大和の国のこころ、万葉のこころ

不肖私がこよなく愛する『万葉集』の鑑賞blogです。

わご大君の高知らす吉野の宮は・・・巻第6-923~925

訓読 >>>

923
やすみしし わご大君(おほきみ)の 高知らす 吉野の宮は 畳(たたな)づく 青垣(あをかき)隠(ごも)り 川波の 清き河内(かふち)ぞ 春へは 花咲きををり 秋されば 霧(きり)立ち渡る その山の いやますますに この川の 絶ゆることなく ももしきの 大宮人(おほみやびと)は 常に通はむ

924
み吉野の象山(きさやま)の際(ま)の木末(こぬれ)にはここだもさわく鳥の声かも

925
ぬばたまの夜の更(ふ)けゆけば久木(ひさき)生(お)ふる清き川原(かはら)に千鳥(ちどり)しば鳴く

 

要旨 >>>

〈923〉安らかに天下をお治めになるわが天皇が、高々とお造りになった吉野の離宮は、幾重にも連なる青い垣のような山々に囲まれた、川の流れの清らかな河内だ。春になると花が咲き誇り、秋が来れば霧が一面に立ちこめる。その山がずっと重なるように、また、この川がいつまでも絶えないように、大宮人はいつまでも行きかうであろう。

〈924〉神聖な吉野の象山のなかの木々の梢(こずえ)には、はなはだしく鳴き騒ぐ鳥の声がする。

〈925〉夜が更けて、久木の生い茂る清らかな川原で、千鳥がしきりに鳴いている。

 

鑑賞 >>>

 聖武天皇が吉野離宮行幸なさった時に、供奉した山部赤人が作った長歌1首と反歌2首。

 923の「やすみしし」は「わご大君」の枕詞。「高知らす」の「高」は讃え詞で「知らす」は御支配になる。「春へ」は春ごろ。「咲きををり」は、枝もたわむほど咲き。「ももしきの」は「大宮人」の枕詞。924の「象山」は、奈良県吉野郡吉野町宮滝の下流南岸に見える山。「木末」は、木の枝先。「ここだ」は、数多く、たくさん。925の「ぬばたまの」は「夜」の枕詞。「久木」は木の名前で、今の何の木にあたるかは不明ながら、一説にはアカメガシワとされ、成長が早く、他の木に先んじて育つ強い生命力があることから、吉野の宮を讃える歌に詠まれたと考えられています。

 赤人のこの長歌は、笠金村が同じ時に作った歌が時代の新風に乗っているのに対し、構想のみならず語句表現に至るまで、柿本人麻呂が吉野の宮に従駕したときの作(巻第1-36)に強く影響されており、宮廷賛歌の伝統的な形式を厳格に守って作られたことを物語っています。一方では、これを人麻呂の単なる模倣だとして批判する向きがあります。
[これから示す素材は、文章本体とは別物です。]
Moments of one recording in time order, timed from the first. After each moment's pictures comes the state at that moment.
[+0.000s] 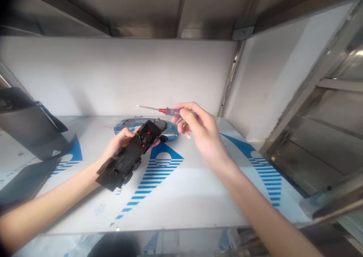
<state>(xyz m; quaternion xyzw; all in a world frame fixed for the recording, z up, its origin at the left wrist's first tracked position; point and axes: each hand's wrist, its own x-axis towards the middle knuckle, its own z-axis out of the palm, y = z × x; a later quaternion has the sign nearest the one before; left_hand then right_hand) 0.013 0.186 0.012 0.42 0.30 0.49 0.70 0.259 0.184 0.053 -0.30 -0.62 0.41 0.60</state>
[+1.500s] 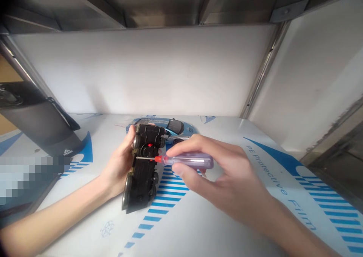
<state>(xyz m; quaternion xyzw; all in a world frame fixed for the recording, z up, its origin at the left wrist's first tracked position) -0.002 0.179 -0.013 0.28 0.29 0.52 0.76 0.250 0.162 0.026 -0.27 -0.83 0.13 0.46</state>
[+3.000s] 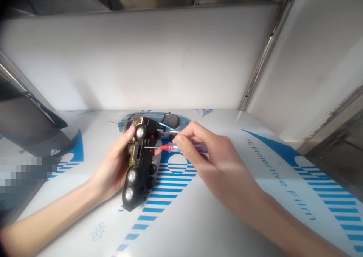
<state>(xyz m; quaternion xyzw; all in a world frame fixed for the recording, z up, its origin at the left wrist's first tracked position) 0.007 0.170 -0.013 0.32 0.36 0.60 0.64 0.239 0.172 0.016 -0.48 -0.75 0.23 0.39</state>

 しかしながら、この時の聖武天皇の吉野行幸は、かつて壬申の乱で終始行動をともにした天武持統の皇統の、正統な後継者であることの宣言であったわけです。人麻呂の吉野賛歌は、天武と持統を一体化して神格化するべく詠まれたものであり、赤人は、ここに聖武天皇をも一体化して人々に意識させるものとして、あえて人麻呂の歌を踏襲した賛歌を詠んだと考えられます。むしろ赤人の識見というべきです。

 そして、924・925は、打って変わって、純粋に、素晴らしい叙景と抒情の境地に溢れています。長歌は公的な動機から作られたものですが、この2首の反歌は公的な要素を全く感じさせず分離したものになっています。この歌に関して、作家の田辺聖子は次のように述べています。「赤人は宮廷歌人らしく、宮を賛美し、天皇の御代を寿ぐところは人麻呂を踏襲しているが、自然の美をうたう声は、はや、赤人の地声である。赤人は、人麻呂のようにおのが情感を色絵具で、ぽってりと自然を塗り込めたりせず、自然の色彩をそのままにとどめる。それをうたう地声は澄んで透明である」。